▸ EXERCISE DETAILS: Transcribe the listing below in its entirety, exactly.

+++

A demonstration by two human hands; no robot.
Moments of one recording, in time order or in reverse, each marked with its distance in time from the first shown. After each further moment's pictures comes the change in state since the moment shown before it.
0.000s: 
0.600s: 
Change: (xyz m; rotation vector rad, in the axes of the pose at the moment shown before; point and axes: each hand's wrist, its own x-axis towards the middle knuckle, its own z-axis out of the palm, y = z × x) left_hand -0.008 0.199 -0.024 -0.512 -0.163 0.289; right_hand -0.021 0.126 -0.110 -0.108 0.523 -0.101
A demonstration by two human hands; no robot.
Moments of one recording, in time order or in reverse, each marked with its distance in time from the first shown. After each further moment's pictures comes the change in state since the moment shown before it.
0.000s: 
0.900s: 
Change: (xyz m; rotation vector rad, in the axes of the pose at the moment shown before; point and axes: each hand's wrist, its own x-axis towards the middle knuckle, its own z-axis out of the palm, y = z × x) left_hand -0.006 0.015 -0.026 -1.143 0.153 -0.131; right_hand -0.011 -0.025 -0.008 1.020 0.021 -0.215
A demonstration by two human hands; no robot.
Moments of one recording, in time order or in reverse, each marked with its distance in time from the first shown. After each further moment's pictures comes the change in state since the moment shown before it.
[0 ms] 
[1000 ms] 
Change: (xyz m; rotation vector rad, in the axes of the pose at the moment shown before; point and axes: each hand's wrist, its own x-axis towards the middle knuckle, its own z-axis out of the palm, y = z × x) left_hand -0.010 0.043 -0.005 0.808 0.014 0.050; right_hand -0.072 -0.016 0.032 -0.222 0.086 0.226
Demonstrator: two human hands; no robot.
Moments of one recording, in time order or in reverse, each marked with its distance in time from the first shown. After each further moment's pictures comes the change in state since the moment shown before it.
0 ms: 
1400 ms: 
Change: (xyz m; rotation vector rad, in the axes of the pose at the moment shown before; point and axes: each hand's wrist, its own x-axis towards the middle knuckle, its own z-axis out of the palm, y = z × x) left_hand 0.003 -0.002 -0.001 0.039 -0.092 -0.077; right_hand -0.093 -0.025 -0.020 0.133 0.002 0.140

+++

▸ RESPONSE TO THE EXERCISE:
A demonstration by two human hands; no robot.
Moments of one recording, in time order or in reverse, each marked with its distance in time from the first shown. After each further moment's pictures comes the change in state since the moment shown before it.
0.000s: 
0.600s: 
Change: (xyz m; rotation vector rad, in the axes of the pose at the moment shown before; point and axes: each hand's wrist, its own x-axis towards the middle knuckle, its own z-axis out of the palm, y = z × x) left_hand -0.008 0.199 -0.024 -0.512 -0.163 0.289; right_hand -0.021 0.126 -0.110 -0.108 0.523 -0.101
A demonstration by two human hands; no robot.
Moments of one recording, in time order or in reverse, each marked with its distance in time from the first shown. After each further moment's pictures comes the change in state since the moment shown before it.
0.000s: 
0.900s: 
Change: (xyz m; rotation vector rad, in the axes of the pose at the moment shown before; point and axes: each hand's wrist, its own x-axis towards the middle knuckle, its own z-axis out of the palm, y = z × x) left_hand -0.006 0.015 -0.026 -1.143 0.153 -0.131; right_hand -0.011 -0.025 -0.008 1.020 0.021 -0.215
A demonstration by two human hands; no robot.
Moments of one recording, in time order or in reverse, each marked with its distance in time from the first shown. After each further moment's pictures comes the change in state since the moment shown before it.
[0 ms] 
[1000 ms] 
Change: (xyz m; rotation vector rad, in the axes of the pose at the moment shown before; point and axes: each hand's wrist, its own x-axis towards the middle knuckle, its own z-axis out of the palm, y = z × x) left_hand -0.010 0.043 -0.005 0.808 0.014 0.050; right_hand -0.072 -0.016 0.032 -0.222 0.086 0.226
Demonstrator: two human hands; no robot.
Moments of one recording, in time order or in reverse, each marked with its distance in time from the first shown. After each further moment's pictures comes the change in state since the moment shown before it.
0 ms: 
1400 ms: 
Change: (xyz m; rotation vector rad, in the axes of the pose at the moment shown before; point and axes: each hand's wrist, its own x-axis towards the middle knuckle, its own z-axis out of the palm, y = z × x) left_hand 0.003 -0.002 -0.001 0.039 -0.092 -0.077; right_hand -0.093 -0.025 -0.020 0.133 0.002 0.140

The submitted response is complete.